What to produce
Omit every picture, and retype the lines that run from the beginning of the data below through the line containing "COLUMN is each", inclusive.

[Extracted records — start]

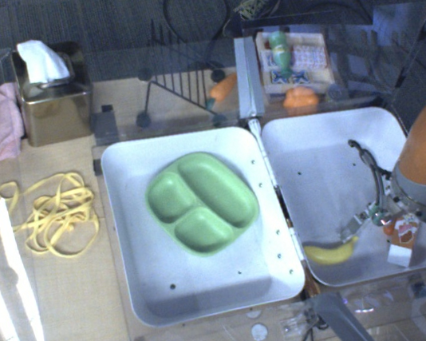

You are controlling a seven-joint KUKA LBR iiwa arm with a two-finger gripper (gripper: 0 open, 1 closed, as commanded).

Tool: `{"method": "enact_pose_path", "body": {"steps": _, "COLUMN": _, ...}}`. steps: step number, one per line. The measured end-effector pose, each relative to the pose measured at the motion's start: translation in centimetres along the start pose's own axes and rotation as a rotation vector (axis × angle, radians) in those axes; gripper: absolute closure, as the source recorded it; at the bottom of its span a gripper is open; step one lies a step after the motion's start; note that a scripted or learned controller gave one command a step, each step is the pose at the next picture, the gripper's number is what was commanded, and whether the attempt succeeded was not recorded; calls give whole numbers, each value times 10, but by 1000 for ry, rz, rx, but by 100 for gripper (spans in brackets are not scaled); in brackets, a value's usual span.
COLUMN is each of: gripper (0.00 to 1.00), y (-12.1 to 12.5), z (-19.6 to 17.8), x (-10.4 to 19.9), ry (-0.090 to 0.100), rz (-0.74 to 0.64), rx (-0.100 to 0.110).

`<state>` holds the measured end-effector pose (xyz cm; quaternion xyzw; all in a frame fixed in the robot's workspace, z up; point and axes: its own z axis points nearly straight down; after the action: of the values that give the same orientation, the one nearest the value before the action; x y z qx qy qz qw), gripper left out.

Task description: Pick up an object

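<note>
Right bin (316, 156) holds yellow banana (331, 252) near its front wall, claw (367, 219) low just beside banana's right tip, claw state unclear, green divided tray (201, 202) in left bin (140, 242).

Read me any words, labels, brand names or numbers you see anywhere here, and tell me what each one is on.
No text is legible.
Printed card or package behind the right bin: coloured print, too blurred to read.
Small red-and-white item near the arm: any label is too small to read.
</note>
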<state>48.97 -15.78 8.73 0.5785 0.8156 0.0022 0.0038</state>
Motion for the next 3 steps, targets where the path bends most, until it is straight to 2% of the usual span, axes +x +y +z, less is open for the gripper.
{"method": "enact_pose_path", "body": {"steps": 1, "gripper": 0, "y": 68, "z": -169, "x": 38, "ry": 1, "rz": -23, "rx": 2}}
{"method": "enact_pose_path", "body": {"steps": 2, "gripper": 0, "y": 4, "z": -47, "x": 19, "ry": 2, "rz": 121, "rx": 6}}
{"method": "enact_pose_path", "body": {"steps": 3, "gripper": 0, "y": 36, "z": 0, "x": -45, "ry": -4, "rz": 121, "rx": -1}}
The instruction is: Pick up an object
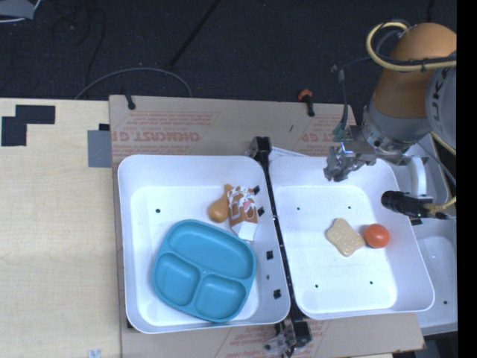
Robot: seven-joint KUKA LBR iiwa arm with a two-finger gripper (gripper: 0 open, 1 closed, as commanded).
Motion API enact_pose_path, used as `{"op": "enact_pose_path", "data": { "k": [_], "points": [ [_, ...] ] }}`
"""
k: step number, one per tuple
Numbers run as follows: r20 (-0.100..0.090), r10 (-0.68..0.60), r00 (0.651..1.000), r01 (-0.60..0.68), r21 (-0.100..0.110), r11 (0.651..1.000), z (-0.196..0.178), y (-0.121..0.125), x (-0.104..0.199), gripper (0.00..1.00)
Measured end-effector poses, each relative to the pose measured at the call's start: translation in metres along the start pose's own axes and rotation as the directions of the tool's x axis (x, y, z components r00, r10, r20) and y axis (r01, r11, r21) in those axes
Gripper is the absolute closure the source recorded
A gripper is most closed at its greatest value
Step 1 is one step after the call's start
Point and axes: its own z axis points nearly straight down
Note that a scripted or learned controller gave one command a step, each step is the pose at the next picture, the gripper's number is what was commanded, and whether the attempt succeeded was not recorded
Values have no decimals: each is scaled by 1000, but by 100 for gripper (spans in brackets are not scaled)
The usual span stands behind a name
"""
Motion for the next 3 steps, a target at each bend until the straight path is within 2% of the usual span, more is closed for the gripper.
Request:
{"op": "enact_pose_path", "data": {
  "k": [2, 3],
  "points": [
    [0, -1, 1000, 1, 1, 1000, 16, -15, 117, 100],
    [0, -2, 1000, 2, -2, 1000, 4, -14, 168, 100]
  ]
}}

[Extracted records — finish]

Answer area
You are controlling a seven-joint KUKA LBR iiwa arm with a two-finger gripper (gripper: 0 open, 1 closed, as commanded).

Tool: `{"method": "enact_pose_path", "body": {"steps": _, "COLUMN": _, ...}}`. steps: step number, one per line. The measured end-effector pose, each relative to the pose measured at the motion's start: translation in centimetres along the start pose's own axes and rotation as a rotation vector (axis × angle, radians) in those axes; gripper: absolute closure, as the source recorded it; at the bottom of its span a gripper is open; step one lies a step after the motion's start; note that a scripted or learned controller gave one command a step, each step is the pose at the next picture, the gripper's number is what was commanded, and whether the attempt succeeded was not recorded; calls give whole numbers, each value times 10, but by 1000 for ry, rz, rx, but by 100 for gripper (spans in brackets are not scaled); in brackets, a value's usual span.
COLUMN is each of: gripper (0.00 to 1.00), y (-12.1 to 12.5), z (-19.6 to 17.8), x (-10.4 to 19.9), ry (-0.090 to 0.100), rz (-0.74 to 0.64), rx (-0.100 to 0.110).

Nothing further belongs to this answer.